楚洛衣抬眼看向身侧这个一次又一次靠近自己的男人,叹了口气,最终开口道:“北流云,松手。”
男人一动不动,紧闭着双眼,似乎仅仅是为了寻求一丝温度,对外界毫无所觉,楚洛衣正要掰开男人的大手,却不想,男人搂的更紧,她的头紧紧贴在他的胸膛,能够清楚的感受他跳动的心脏:“洛衣。。。”
楚洛衣周身一僵,漆黑的眸子在夜色中迸发出血色的迷雾,袖子里泛着银光的匕首一点点滑落出来,一点点探向男人的咽喉。
记忆一点点在脑海中蔓延开来,铺天盖地的血红,从帝都一直蔓延到郊外的河流,那是她楚家满门。
而那个男人却踩着她满门的鲜血谈笑风生,唤着她:“洛衣。。洛衣。。这是我送给你的礼物,喜欢么。。”
“洛衣。。。洛衣。。。你是我见过最美的女子。。”
“欧阳千城,不许再这么叫我。。让人听见了实在是有损我的威名。”女子意气风发的扬起脑袋,娇斥着面前的男子,耳根处却微微发红。

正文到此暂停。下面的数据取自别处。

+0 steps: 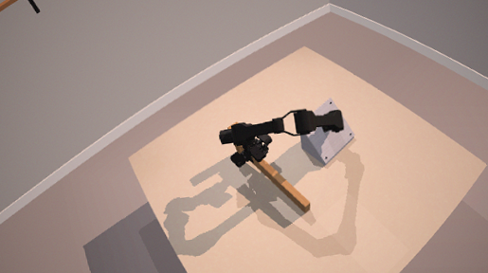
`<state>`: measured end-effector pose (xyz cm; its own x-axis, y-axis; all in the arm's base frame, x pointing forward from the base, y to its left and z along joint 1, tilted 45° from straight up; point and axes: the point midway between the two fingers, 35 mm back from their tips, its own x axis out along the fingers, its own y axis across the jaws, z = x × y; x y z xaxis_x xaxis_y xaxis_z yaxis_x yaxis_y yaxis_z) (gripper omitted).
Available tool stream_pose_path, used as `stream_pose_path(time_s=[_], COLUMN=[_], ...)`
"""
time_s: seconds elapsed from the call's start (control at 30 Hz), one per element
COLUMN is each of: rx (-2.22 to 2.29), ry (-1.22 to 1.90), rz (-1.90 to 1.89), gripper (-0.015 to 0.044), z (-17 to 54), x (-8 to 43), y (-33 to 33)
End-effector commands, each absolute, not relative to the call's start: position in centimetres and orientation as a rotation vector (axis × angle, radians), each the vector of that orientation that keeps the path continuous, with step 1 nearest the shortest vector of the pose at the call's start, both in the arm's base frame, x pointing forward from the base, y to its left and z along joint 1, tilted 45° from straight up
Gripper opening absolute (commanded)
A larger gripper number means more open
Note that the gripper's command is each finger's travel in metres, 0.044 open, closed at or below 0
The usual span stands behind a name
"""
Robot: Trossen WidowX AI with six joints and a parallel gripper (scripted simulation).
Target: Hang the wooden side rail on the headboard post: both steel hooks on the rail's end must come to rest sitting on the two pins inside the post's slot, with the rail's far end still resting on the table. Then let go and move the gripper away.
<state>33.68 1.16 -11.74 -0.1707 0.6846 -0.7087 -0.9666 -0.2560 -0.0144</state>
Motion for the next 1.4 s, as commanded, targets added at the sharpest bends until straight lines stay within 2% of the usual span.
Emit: stream_pose_path(time_s=[0.0,1.37], rx=[-0.732,-0.732], ry=[0.548,0.548], rz=[1.706,1.706], gripper=[0.0000,0.0000], z=[-11.89,-12.38], x=[33.76,33.65], y=[0.74,1.21])
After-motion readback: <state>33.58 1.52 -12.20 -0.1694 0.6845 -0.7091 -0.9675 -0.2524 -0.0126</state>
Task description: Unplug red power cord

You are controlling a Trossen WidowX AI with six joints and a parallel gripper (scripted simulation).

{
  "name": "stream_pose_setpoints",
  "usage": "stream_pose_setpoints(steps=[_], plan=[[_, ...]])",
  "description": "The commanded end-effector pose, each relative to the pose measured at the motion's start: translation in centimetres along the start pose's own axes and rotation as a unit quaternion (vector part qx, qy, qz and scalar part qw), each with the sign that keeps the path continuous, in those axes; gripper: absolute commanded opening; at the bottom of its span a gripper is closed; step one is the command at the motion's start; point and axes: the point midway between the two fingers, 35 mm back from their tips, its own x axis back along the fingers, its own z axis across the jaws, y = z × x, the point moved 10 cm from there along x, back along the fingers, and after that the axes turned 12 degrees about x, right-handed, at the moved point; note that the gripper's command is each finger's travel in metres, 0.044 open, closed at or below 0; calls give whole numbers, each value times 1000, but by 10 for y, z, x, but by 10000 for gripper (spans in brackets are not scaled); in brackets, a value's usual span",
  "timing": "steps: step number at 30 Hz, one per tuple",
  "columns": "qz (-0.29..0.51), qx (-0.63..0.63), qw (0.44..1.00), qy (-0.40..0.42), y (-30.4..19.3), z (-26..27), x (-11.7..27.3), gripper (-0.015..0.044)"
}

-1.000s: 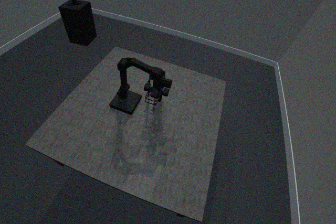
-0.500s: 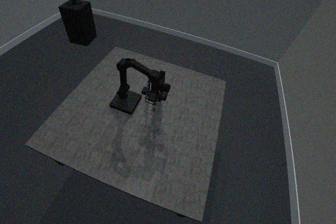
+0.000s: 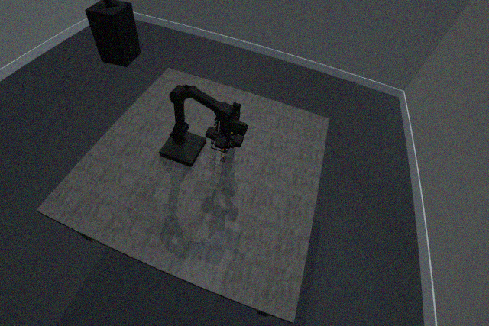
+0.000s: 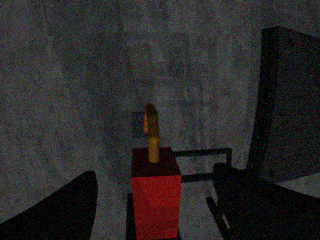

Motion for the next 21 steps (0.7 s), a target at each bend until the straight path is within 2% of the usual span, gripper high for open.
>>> stream_pose_setpoints(steps=[1, 3, 8, 21], plan=[[-3, -2, 1000, 1, 6, -1, 2, 394], [-3, -2, 1000, 1, 19, -3, 5, 440], [-5, -2, 1000, 0, 58, -13, 13, 440], [-5, -2, 1000, 0, 58, -13, 13, 440]])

“呵呵,我的洛衣哪里需要什么威名,只要有我就够了。。”欧阳千城揉了揉她的脑袋。
她从他的大手下挣脱:“小城子,你的胆子真是越发的大了。。”
。。。。。
过往,像是挥之不去的梦魇,一点点在她的脑海里扎根,那双黝黑的眸子此刻正掩映着冲天的红光,无边的杀戮在血色中蔓延,没有救赎,亦没有出路。

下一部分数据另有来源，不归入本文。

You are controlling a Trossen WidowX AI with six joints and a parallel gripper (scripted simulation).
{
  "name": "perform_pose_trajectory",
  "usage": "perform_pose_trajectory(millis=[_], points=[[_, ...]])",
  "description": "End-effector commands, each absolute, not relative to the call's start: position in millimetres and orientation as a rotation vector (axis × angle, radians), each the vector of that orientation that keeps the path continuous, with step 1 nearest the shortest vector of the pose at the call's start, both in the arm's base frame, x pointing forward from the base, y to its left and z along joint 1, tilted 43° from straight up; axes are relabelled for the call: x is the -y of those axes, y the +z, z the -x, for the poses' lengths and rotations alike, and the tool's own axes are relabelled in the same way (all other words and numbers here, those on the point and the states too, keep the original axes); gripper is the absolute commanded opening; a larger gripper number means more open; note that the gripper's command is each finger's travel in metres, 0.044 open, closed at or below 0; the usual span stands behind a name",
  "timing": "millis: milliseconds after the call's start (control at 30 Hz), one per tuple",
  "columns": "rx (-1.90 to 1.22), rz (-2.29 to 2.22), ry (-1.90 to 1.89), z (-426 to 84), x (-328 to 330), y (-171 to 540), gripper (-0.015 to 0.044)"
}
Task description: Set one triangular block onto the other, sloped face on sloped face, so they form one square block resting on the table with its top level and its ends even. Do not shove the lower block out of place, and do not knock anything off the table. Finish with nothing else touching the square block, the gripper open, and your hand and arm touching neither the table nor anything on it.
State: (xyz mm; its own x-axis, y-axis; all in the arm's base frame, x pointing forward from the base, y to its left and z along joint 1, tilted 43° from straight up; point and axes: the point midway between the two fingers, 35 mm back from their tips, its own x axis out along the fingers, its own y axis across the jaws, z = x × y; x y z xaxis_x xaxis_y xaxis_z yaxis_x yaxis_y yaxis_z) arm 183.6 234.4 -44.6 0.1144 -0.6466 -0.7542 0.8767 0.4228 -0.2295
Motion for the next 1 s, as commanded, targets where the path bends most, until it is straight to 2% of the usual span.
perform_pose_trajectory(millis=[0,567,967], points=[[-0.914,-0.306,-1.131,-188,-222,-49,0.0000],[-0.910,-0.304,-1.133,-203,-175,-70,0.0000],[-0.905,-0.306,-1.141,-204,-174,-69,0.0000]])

“姐姐。。姐姐。。救救我。。宣儿怕。。宣儿好怕。。”
画面转换,她年幼的弟弟被她所爱的男人高悬在江口的树上,而树下,则是滚滚泥沙,波涛汹涌。
“宣儿。。不要动。。别乱动。。。”那个意气风发的张扬女子,却忍不住落下泪来。
郊外刑场,她的家人一个个身着囚服,手带枷锁,拖着沉重的铁链一步步被驱赶至郊外,濒临溪流,或被乱箭射死,或一刀断头,一个个,倒在那清澈的溪水里,染红了那一片土地,至此,寸草不生。
她不断的问,欧阳千城,你是有多恨我!你究竟是有多恨我!
匕首狠狠抵在男人的脖颈,北流云睁开琉璃色的眸子,女子的眼角滑落一滴滚烫的泪,低落在他的唇上,咸涩,却狠狠的撕裂着他的心。
原来,她会哭会笑,他本该是欣喜,却不想,这滴泪,竟然像是红莲业火一般,狠狠灼烧着他每一寸骨血,吞噬着他的一切。
而这,是他第一次从她口中听见,欧阳千城的名字。
楚洛衣渐渐清醒过来,看着面前的男人,手中的匕首渐渐滑落,缓缓闭上双眼,而后再次睁开。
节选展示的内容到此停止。